My nipples pinch, my thighs squeezing and skin shivering. The tension in his hands makes his fingers curl against the curve in the small of my back, gathering the fabric there like he’s talking himself out of ripping it.
“You’re a fighter,” he says. “When you care about something, you won’t let anything fucking touch it. I’ve never met anyone who cares as much as you do. Do you know what most people would give to have someone like that in their life?” His eyes are dark, probing, his heartbeat fast. “Do you know how fucking lucky anyone you care about is? You know . . .”
He hesitates, teeth sinking into his lip, eyes low, fingers loosening but not removing themselves from my vertebrae. “When Carina and I were kids, my dad had to work a lot. We didn’t have much money, and then my mom’s mother passed, and — the bookstore started hemorrhaging money.
“My mom isn’t a businessperson. She isn’t even really a person who keeps a schedule. So the shop’s hours were totally unpredictable. Some artist talk would get scheduled for the middle of the week in Georgia, and she’d take me and Carina out of school to go to it, without notice. Or she’d get caught up with a painting and not only miss the workday, but forget to pick us up from school. Carina was always more like my parents, laid-back, but I was anxious. Maybe because I’d had such a hard time when I first started school, or maybe just because I finally actually liked it, but I hated missing class, and on top of that—”

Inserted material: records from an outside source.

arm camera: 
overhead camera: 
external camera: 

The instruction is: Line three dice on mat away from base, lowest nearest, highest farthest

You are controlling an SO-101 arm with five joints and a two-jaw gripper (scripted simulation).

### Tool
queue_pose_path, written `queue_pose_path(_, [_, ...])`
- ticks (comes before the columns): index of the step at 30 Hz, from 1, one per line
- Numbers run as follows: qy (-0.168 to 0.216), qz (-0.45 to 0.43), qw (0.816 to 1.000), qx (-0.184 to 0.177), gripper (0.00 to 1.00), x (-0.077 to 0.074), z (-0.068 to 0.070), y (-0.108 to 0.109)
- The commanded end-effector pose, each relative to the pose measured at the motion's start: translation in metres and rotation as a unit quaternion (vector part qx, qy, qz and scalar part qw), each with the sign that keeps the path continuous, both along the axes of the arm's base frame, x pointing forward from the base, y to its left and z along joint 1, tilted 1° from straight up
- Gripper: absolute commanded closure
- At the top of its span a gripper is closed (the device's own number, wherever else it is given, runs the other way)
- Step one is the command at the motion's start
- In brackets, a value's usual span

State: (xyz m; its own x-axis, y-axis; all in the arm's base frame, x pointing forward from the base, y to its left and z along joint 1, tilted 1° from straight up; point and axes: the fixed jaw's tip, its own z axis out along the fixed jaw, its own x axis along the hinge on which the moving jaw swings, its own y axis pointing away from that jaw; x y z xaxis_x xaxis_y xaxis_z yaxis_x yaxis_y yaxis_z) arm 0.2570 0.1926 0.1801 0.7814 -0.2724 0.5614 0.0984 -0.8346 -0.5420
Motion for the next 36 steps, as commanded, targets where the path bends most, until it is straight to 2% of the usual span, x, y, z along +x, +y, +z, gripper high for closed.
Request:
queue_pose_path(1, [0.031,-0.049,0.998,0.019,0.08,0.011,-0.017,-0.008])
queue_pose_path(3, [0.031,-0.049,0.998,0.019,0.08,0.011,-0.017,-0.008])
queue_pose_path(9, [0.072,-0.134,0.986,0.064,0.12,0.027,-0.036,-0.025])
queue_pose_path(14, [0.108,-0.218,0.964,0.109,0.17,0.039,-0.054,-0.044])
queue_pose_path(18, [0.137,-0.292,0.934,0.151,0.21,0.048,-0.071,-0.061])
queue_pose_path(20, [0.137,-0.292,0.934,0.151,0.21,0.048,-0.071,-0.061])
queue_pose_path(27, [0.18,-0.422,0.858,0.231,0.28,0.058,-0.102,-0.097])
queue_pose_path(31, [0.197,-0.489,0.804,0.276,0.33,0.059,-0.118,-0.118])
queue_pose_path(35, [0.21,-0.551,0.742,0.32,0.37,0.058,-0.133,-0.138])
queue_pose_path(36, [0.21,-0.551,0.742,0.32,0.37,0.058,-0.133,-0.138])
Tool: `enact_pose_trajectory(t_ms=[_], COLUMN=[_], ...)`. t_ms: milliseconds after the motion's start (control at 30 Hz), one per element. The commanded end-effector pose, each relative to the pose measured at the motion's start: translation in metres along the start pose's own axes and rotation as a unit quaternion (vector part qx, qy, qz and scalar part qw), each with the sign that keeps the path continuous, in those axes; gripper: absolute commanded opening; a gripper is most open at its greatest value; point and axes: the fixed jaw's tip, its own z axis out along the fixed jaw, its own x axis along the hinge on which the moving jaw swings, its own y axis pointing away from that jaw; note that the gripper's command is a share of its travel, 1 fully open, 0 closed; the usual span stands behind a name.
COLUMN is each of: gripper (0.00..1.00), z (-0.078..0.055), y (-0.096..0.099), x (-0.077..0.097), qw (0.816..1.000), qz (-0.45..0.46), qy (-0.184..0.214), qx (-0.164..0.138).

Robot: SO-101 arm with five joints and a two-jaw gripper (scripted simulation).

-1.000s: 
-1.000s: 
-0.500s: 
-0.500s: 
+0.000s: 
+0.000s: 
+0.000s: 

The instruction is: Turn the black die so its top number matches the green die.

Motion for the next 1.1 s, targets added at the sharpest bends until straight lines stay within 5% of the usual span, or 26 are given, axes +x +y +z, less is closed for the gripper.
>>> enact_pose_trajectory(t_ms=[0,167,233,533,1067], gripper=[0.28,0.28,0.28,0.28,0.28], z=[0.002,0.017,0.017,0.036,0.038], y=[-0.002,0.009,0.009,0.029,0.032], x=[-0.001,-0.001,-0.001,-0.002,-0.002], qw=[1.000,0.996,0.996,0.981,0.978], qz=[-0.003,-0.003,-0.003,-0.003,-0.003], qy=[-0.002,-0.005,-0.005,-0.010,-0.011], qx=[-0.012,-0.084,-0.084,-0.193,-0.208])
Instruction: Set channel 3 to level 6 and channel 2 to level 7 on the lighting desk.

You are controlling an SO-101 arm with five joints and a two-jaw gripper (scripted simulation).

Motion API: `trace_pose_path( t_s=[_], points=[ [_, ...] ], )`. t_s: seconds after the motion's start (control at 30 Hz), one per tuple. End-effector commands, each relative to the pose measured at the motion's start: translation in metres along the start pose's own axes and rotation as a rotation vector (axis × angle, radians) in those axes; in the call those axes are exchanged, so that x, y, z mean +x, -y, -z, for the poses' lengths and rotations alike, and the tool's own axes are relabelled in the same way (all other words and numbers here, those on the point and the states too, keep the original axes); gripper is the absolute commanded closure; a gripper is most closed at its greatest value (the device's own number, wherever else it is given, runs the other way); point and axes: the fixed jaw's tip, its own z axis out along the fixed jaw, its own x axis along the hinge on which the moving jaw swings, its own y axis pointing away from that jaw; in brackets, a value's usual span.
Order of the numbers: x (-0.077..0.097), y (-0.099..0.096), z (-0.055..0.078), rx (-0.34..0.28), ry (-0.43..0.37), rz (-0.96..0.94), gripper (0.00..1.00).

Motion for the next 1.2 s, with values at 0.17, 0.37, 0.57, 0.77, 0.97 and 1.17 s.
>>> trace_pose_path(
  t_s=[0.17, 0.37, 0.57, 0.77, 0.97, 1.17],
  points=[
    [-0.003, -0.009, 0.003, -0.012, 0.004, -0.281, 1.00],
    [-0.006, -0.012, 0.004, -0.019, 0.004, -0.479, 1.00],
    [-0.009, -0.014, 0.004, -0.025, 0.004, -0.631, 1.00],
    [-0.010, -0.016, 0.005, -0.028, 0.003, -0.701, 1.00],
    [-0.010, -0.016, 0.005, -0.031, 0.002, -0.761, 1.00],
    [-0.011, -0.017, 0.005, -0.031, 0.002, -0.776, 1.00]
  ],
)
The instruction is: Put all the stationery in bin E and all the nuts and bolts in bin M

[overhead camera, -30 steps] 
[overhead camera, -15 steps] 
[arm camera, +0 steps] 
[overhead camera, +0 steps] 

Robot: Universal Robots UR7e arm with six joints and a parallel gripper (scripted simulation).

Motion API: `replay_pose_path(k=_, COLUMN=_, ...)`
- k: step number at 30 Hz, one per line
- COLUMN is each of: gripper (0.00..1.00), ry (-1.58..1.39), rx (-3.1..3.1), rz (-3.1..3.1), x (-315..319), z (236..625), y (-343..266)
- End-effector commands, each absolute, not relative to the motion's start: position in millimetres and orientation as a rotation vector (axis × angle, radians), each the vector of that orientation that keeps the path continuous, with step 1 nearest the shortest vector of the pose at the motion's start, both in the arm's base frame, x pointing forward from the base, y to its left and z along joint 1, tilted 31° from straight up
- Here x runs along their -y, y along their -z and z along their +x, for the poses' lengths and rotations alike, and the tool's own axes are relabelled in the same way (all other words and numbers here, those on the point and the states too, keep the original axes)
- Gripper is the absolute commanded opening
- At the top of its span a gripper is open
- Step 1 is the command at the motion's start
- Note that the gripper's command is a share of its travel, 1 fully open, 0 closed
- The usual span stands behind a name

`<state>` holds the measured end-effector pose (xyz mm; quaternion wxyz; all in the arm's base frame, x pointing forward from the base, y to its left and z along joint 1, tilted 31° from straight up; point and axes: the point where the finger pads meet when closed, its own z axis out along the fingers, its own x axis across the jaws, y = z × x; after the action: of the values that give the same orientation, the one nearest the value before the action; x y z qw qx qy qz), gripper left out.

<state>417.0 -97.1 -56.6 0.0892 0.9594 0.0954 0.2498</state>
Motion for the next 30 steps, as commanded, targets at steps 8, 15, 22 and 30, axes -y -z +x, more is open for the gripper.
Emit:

He draws a breath. My arms have been twisting into the back of his shirt, keeping him close, connected to me at all times.
“—people didn’t approve of my family,” he goes on. “My dad was already engaged when he and my mom got together, and she was already three months pregnant with me.”
My mouth opens and closes. “Oh. Clint’s not . . .”
He shakes his head. “My biological father’s an art curator, back in New York, actually. We’ve exchanged a couple emails, and that was enough for us. As far as I’m concerned, Clint’s the only dad I’ve ever had or needed, but as far back as I can remember, I knew I wasn’t like him. Didn’t look like him. Didn’t like the same things as him.”
The warm gold and inky dark of his eyes lift to mine again, and a painful wanting blooms behind my solar plexus. “I was in fifth grade when I found out the truth. From some kids at school.”
The ragged edge of his voice knocks the wind out of me. I fight the impulse to rein in my shock, and then it all clicks, the bits of Charlie I’ve been collecting like puzzle pieces becoming a full picture. Not the Darcy trope. Not the self-important, dour academic I met for one very unpleasant lunch. A man who craves complete honesty, the realist who doesn’t always understand when he’s not seeing realism. Charlie, who wants to understand the world but has learned not to trust it.